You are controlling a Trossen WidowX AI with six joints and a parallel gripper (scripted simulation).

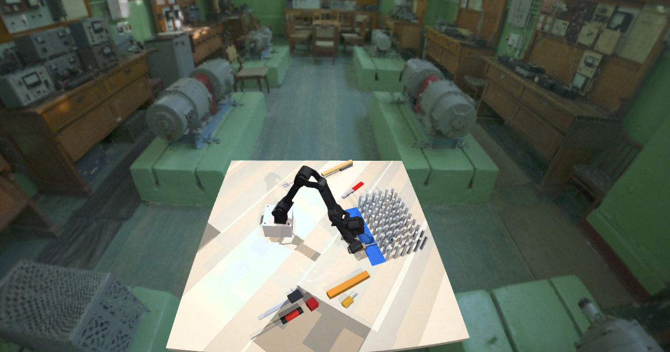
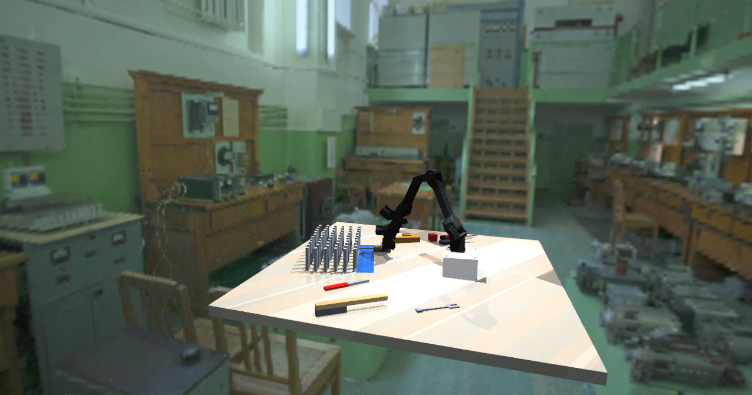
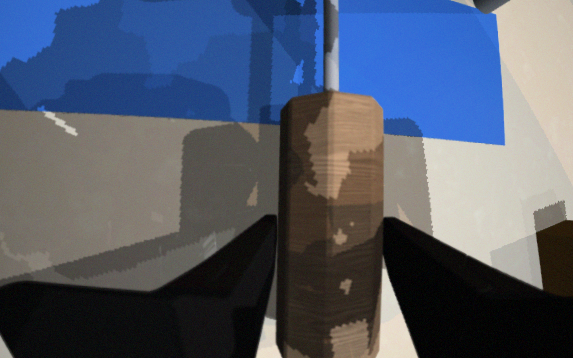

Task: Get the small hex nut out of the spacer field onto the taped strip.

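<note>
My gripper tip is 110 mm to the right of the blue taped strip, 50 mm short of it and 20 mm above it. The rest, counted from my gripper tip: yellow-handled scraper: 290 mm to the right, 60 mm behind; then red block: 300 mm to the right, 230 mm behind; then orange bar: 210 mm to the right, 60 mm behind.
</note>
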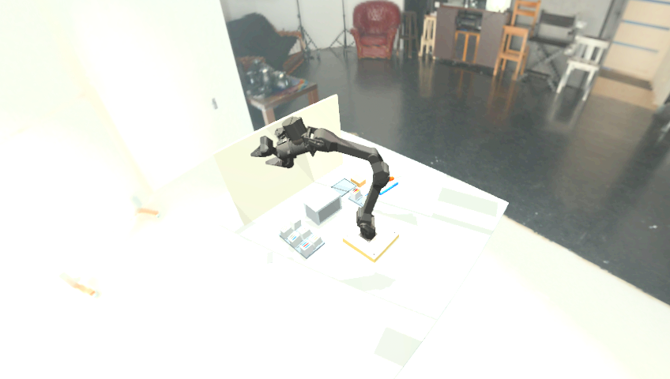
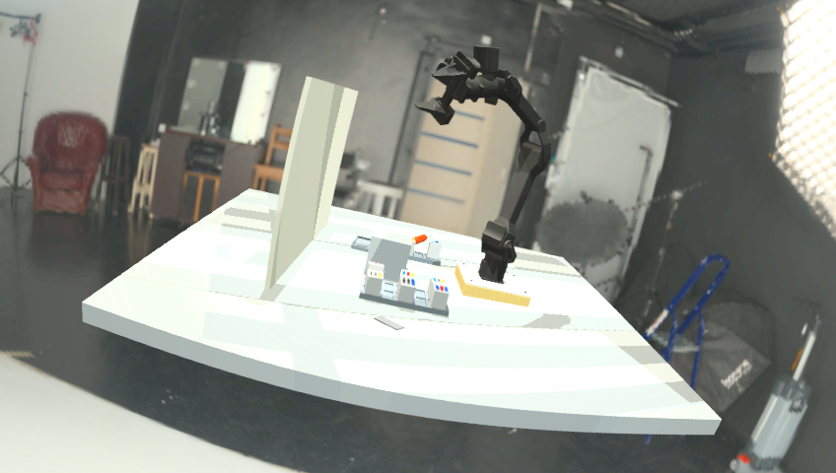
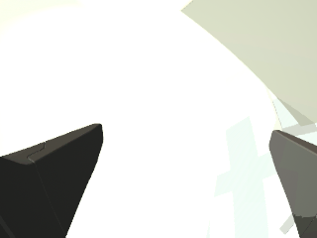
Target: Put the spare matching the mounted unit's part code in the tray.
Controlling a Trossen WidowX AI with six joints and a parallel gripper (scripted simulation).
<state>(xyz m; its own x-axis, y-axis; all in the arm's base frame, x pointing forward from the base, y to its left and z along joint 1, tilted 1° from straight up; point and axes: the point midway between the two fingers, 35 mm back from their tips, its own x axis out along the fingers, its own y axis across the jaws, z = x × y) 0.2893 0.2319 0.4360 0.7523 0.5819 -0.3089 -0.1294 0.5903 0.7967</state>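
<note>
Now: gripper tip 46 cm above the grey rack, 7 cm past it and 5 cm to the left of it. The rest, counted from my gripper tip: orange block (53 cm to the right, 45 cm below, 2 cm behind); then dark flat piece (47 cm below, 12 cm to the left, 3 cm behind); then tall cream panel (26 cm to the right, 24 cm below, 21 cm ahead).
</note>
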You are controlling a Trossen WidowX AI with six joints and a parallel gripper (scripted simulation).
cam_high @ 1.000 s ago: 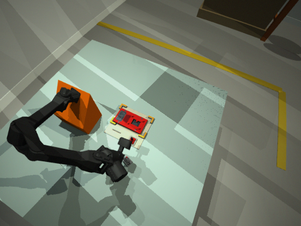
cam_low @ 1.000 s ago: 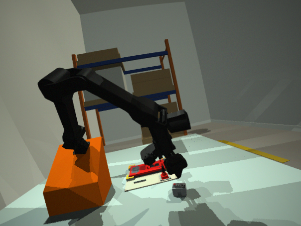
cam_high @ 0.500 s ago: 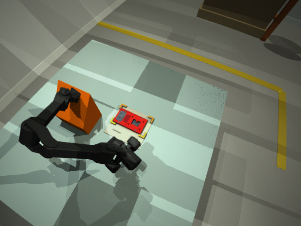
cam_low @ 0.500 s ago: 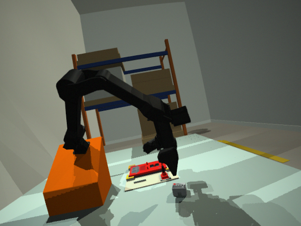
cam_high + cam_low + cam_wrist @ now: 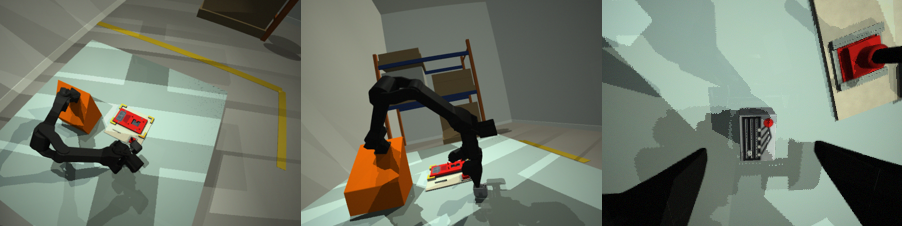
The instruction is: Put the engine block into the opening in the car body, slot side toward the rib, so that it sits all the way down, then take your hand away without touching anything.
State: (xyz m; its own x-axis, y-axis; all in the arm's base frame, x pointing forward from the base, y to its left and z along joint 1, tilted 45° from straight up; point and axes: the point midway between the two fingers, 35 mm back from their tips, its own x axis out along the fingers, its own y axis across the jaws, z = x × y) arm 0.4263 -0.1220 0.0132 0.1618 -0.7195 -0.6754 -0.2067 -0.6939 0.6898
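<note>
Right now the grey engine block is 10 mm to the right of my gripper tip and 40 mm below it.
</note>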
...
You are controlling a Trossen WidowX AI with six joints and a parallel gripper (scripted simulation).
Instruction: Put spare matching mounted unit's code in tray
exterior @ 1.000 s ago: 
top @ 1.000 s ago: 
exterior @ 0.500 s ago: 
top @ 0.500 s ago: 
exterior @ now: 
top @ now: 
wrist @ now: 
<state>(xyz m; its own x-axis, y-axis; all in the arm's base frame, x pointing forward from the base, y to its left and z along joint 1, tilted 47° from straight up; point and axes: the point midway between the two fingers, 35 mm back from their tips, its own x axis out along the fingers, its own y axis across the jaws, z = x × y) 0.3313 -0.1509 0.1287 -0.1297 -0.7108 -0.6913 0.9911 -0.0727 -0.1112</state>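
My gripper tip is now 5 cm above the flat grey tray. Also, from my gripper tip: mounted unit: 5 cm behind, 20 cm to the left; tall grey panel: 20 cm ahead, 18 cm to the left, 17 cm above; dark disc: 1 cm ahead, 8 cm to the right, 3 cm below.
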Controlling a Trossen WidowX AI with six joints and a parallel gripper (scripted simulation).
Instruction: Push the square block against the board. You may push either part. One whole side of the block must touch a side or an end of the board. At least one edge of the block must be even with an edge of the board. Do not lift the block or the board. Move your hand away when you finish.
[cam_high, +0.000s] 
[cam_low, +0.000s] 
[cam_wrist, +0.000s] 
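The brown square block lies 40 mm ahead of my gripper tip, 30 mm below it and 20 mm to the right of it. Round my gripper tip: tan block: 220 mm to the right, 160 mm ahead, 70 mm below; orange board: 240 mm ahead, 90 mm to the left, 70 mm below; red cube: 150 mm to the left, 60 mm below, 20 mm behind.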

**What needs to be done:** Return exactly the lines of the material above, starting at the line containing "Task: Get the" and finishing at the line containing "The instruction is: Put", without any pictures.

**Expected output:**
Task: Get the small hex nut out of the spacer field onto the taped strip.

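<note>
My gripper tip is 110 mm to the right of the blue taped strip, 50 mm short of it and 20 mm above it. The rest, counted from my gripper tip: yellow-handled scraper: 290 mm to the right, 60 mm behind; then red block: 300 mm to the right, 230 mm behind; then orange bar: 210 mm to the right, 60 mm behind.
</note>
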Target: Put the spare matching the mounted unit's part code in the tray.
Controlling a Trossen WidowX AI with six joints and a parallel gripper (scripted simulation).
<state>(xyz m; its own x-axis, y-axis; all in the arm's base frame, x pointing forward from the base, y to its left and z along joint 1, tilted 1° from straight up; point and axes: the point midway between the two fingers, 35 mm back from their tips, its own x axis out along the fingers, its own y axis across the jaws, z = x × y) 0.2893 0.2319 0.4360 0.7523 0.5819 -0.3089 -0.1294 0.5903 0.7967</state>
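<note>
Now: gripper tip 46 cm above the grey rack, 7 cm past it and 5 cm to the left of it. The rest, counted from my gripper tip: orange block (53 cm to the right, 45 cm below, 2 cm behind); then dark flat piece (47 cm below, 12 cm to the left, 3 cm behind); then tall cream panel (26 cm to the right, 24 cm below, 21 cm ahead).
</note>
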You are controlling a Trossen WidowX AI with six joints and a parallel gripper (scripted simulation).
cam_high @ 1.000 s ago: 
cam_low @ 1.000 s ago: 
cam_high @ 0.500 s ago: 
cam_low @ 0.500 s ago: 
cam_high + cam_low + cam_wrist @ now: 
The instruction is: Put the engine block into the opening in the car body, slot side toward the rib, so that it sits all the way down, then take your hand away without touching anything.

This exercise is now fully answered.